这件事,是一位出生在西南山城的朋友讲的,他叫林溪。
林溪说,他小时候生活在“雾江城”,这是座美丽的山城,大家都知道,城市与群山紧密相连,楼房像是从山坡上长出来的一样。他家当时并不在市中心,而是在靠近城边的区域。不过,他童年很多快乐的时光,是在外婆家度过的。
“我外婆家啊,可太好玩了!”林溪回忆时,眼睛里仍有光彩。外婆住在雾江城周边一个叫“云岭村”的小山村里。村子建在半山腰上,依着山势,密密麻麻的吊脚楼和青瓦房层层叠叠,像一幅挂在悬崖上的立体画卷。这个村子承载了他太多美好的童年记忆,但其中有一件事,却像一道冰冷的刻痕,让他永远无法忘怀。那件事,就发生在他和他小姨身上。
小姨只比他大六七岁,与其说是长辈,不如说是玩伴。那年暑假,大概林溪十岁左右,他几乎整个假期都泡在了云岭村。比起城里规整却无趣的公园,外婆家简直就是天堂——山涧可以摸鱼,林子里有各种叫不出名的昆虫,晚上还能看见清澈的星河。
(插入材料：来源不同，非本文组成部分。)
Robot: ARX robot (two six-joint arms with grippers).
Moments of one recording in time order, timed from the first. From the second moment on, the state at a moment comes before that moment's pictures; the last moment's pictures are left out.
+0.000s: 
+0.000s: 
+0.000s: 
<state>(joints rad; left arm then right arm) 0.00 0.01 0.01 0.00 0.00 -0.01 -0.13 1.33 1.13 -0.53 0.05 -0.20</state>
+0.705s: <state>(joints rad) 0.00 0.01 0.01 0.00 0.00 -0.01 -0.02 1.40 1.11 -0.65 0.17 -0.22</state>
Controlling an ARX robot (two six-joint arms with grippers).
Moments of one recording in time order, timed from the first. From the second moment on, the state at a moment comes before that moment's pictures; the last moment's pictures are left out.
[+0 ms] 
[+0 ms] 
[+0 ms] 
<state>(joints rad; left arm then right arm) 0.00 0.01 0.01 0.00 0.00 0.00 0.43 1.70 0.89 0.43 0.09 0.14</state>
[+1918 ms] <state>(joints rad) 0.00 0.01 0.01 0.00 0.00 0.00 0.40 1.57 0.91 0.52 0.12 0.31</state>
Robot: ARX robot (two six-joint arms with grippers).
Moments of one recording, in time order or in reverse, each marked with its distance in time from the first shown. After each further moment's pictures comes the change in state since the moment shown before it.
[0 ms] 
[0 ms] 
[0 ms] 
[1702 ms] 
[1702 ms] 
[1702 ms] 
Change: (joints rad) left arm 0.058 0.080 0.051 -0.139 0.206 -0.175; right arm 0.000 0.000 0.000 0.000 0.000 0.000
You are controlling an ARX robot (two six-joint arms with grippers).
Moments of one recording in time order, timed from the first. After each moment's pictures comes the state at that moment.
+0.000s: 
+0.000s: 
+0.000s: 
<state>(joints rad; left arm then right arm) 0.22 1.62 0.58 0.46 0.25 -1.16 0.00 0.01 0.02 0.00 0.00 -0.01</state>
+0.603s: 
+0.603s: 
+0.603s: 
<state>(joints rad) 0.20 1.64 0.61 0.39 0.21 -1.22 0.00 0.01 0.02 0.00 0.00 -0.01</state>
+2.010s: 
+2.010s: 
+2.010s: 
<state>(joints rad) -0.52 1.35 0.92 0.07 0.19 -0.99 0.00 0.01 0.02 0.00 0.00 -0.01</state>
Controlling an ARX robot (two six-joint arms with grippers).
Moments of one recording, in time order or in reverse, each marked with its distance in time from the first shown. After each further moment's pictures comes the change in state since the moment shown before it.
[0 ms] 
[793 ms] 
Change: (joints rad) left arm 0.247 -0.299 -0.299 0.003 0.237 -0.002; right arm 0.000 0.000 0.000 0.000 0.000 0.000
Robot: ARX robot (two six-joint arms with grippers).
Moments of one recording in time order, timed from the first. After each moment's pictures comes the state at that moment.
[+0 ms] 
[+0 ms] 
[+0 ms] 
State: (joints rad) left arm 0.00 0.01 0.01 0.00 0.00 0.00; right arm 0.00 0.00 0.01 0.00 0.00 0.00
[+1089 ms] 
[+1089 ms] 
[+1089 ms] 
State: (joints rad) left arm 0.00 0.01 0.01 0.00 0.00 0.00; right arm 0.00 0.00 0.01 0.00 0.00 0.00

但云岭村有个最大的不便:交通极其闭塞。村里连个小卖部都没有,想买点油盐酱醋或者零食,得翻过半座山,到山那边另一个稍大点的村子“坳口集”去。
不过这对孩子们来说,非但不是苦差,反而是美差。那时候,帮大人跑腿买东西,剩下的零钱往往能归自己,攒起来买糖豆、画片,诱惑力十足。林溪和小姨就成了跑腿的“黄金搭档”,小姨熟悉山路,胆子也大,经常带着他在山间小道上疯跑。
出事那天下午,大概三点多钟,家里来了一位远房男亲戚。亲戚晚上要留下吃饭,外婆张罗了一桌好菜,却发现家里没酒了。云岭村到坳口集路途不近,那亲戚自己懒得去,便笑眯眯地掏出些钱,递给林溪和小姨:“小溪,跟你小姨跑一趟,去坳口集给叔打点酒回来。剩下的钱你们拿着,想买啥买啥,算是跑腿费。”
两个孩子欢天喜地地接了钱。出发时,已是下午四点多。林溪记得,临走前外婆似乎犹豫了一下,叮嘱了一句:“回来的时候,别走老鹰嘴那条近路,从下面河谷边那条新修的小路绕回来。” 但外婆没有解释为什么,或许觉得孩子听不懂,或许只是下意识的担忧。两个孩子当时满心想着剩下的钱能买多少零嘴,根本没把这话放在心上,顺口应下就出了门。
去的时候一切正常。在坳口集打了酒,又用剩下的钱买了些果脯和两瓶橘子汽水,两人心满意足地踏上归途。这时,太阳已经西斜,山里的光线暗得很快,等他们走到半路,天色已是青灰色,傍晚的山风吹在身上,带着凉意。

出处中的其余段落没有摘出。